Вот идет Слепой Лемон Джефферсон, тук-тук-тук постукивая клюкой. Вот идет Слепой Лемон Джефферсон, тук-и-тук-и-тук постукивая клюкой. Видишь ли ты там, вдали, кукурузное поле, где поспело зерно? А за кукурузой — поляну, где лиана кудзу душит старый явор, и две лоснящихся черных вороны, словно две мадонны, уселись рядком? Вот к этому-то кривому стволу усталый негр прислонит жестяную гитару, а другою рукой нащупает корень, узловатый и старый, поднявшийся над иссушенной землей, будто вздутая жила, налитая кровью гибких юных корней, и взгромоздится на него, словно третий черный ворон, самый большой.
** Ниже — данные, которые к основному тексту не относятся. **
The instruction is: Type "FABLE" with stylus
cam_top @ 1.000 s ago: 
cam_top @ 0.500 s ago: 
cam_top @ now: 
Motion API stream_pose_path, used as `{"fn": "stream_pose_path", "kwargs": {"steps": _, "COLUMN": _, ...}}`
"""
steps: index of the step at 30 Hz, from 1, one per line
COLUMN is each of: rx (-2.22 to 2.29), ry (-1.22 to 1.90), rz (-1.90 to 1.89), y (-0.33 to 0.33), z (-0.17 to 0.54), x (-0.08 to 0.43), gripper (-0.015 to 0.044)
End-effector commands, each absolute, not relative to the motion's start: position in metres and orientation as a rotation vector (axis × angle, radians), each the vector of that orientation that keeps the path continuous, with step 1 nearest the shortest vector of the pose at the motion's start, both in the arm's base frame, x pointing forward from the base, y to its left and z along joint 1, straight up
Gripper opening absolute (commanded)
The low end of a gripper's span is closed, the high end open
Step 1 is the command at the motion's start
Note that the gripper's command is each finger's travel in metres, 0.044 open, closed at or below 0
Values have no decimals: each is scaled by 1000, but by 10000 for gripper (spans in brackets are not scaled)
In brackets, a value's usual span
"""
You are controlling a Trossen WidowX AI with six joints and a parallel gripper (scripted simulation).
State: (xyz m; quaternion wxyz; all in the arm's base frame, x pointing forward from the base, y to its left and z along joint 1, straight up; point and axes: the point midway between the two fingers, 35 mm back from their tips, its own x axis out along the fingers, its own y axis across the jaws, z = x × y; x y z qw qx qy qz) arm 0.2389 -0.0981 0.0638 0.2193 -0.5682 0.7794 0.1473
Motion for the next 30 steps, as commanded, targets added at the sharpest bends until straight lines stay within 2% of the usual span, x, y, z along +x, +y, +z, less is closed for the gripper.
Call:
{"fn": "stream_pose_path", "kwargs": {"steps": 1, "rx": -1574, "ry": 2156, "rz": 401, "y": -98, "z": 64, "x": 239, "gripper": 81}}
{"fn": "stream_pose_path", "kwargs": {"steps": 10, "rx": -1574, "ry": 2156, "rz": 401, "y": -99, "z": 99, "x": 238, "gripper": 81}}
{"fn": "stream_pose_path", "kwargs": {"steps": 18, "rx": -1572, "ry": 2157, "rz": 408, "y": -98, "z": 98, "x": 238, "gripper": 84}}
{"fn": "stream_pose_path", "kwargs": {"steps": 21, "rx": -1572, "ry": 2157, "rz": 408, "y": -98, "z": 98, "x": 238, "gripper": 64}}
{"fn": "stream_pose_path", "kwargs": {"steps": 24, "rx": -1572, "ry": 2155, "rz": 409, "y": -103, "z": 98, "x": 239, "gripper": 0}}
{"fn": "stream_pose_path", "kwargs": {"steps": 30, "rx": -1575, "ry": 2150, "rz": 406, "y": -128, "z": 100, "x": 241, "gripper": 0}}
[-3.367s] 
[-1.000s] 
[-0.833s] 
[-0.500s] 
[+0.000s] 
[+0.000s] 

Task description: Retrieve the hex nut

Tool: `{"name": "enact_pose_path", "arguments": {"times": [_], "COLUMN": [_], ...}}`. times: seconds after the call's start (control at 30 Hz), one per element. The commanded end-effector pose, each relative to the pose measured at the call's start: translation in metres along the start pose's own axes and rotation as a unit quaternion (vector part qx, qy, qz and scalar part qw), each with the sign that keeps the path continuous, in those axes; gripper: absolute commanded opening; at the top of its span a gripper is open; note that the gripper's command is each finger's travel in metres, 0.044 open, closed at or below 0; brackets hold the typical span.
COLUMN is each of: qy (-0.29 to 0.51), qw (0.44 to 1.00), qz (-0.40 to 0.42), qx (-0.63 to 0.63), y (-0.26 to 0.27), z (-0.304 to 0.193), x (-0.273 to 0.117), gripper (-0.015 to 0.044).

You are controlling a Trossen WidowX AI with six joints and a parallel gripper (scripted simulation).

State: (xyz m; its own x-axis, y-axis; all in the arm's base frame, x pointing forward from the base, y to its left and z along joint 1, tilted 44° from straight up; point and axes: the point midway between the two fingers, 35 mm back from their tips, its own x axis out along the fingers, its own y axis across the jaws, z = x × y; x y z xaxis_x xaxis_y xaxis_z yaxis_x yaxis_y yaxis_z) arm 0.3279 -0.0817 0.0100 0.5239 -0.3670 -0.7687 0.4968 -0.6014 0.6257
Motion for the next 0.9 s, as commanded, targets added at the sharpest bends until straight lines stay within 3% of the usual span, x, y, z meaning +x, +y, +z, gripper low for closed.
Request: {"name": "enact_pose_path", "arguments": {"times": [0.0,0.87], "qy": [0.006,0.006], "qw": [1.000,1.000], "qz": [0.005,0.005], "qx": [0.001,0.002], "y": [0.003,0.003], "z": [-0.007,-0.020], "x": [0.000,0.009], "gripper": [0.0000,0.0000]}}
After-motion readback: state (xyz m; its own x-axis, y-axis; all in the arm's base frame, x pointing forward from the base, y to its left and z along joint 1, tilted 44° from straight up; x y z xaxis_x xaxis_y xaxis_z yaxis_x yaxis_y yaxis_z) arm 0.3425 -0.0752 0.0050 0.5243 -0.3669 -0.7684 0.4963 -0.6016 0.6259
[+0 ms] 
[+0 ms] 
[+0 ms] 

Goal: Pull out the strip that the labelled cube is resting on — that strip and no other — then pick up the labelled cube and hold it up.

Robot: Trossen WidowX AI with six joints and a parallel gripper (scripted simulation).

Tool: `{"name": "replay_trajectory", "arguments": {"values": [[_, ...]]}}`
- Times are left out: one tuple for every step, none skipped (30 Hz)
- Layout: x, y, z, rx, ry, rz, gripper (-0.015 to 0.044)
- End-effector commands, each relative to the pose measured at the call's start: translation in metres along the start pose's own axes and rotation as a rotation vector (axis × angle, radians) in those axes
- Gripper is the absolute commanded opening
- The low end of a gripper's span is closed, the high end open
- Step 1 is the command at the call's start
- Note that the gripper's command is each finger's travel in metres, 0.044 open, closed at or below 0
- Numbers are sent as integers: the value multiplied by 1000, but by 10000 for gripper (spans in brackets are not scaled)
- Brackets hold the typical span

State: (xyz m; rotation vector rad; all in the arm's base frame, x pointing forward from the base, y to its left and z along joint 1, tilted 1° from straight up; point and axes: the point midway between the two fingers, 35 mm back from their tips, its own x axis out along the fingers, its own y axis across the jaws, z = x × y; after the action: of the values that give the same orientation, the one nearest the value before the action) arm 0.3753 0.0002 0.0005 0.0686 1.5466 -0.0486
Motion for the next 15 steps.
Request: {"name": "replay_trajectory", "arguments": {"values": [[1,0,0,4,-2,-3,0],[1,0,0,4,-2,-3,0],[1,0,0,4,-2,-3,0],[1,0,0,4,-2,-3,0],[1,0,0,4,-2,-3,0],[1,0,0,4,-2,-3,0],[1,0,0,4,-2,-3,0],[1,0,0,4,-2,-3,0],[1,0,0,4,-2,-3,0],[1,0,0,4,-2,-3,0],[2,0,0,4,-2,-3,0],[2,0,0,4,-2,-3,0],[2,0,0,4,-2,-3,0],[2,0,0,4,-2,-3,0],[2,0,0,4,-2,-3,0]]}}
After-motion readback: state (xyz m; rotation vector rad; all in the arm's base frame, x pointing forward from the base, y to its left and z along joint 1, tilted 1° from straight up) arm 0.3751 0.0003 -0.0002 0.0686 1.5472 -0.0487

Проведи неровно по струнам гитары — сбивчивый звук повиснет в воздухе и растает, сбивчивый звук жестяной гитары, гонимый ветром как перекати-поле, бесприютный, как блудный сын, и какого цвета тогда убийство? Вой плакальщицы, обернутый в саваны цвета побоев, синяков и свернувшейся крови, залитый потоками кларета, кошенили и пурпура. Последний крик гитарного грифа, сдавленного рукой душителя; вот пальцы разжались и скрылись в левом кармане брюк, и тогда второй черный кулак, калечивший полое тело, успокаивается и ныряет в карман на противоположной стороне. Вот уже все они попрятались в норы: десять убийц, улизнувших от полуденного солнца, клюющего с небес понурые поля.
Загляни в глаза Слепому Лемону Джефферсону! Загляни в плоть вывернутых век и в свернувшиеся как творог белки! Не отводи глаз, не ведай страха, ибо Слепой Лемон Джефферсон не видит тебя! Смотри! Вместо глаз у него пара монет! Смотри! Вместо глаз у него пара пробок из жести размером с пятак. Каждая пробка покрыта пленкой, молочно-розовой и синевато-белесой, словно осколки разбитой устрицы — перламутром, мутной переливчатою мережей, поймавшей в плен все опенки спектра. О, это опалы катаракт, что похитили ясность очей, сделав Лемона Джефферсона слепцом.
Встань и воззри! Се — земля, что могла бы стать делянкою Господа, да только вот не вышло ни хрена. Стучите ручками метел в крышу небес. Вытравите оттуда шелудивого Бога, что сидит в своей конуре с незапамятных пор, словно шавка, — с тех пор, когда еще райский сад не зарос пыреем и плевелами, репьями и кудзу, чертополохом и ползучим вьюнком. О, Боже Верный и Правый, прости своих заблудших овец! Мы—дети страданья и веры, мы блеем у врат твоего Царства, отвори, а не то нам конец. Пусти нас под кров. Пусти нас под кров. Пусти нас под кров.
А теперь подивимся тому, как подобна сутулость стариковского тела изгибу явора, склонившегося низко к земле. Слепой Лемон Джефферсон страдает в мире, лишенном света, но брызжущем звуком. Он слышит, как трещит могучий стан явора под напором тугого корсета кудзу. Он слушает и слышит, как древние конечности древа скрипят, уступая цепкой хватке лианы-убийцы. Он слышит, как корни медленно выдираются из земли, по мере того, как ствол склоняется все ниже и ниже. Он слышит в этих звуках страдания собственной плоти, томящейся в узах—трещат хребет и ребра, опутаны члены, уколы удушья, в стиснутой, придавленной и прибитой к земле разящим бичом ударов судьбы груди. О, и вот сей плод страданья, слепой и живущий всю жизнь в кровавом мраке, вынужден вновь и вновь невольно проживать в воспоминаньях все былые невзгоды, и это — последняя капля в чаше его мучений. И ныне под старым явором, в объятьях его скрученной тени, Слепой Лемон Джефферсон вспоминает времена, когда его сапоги были начищены до блеска, и поля были жёлтыми, и даже темной ночью хоть одна звезда да светила, или луны ломоть, или в лампе фитиль.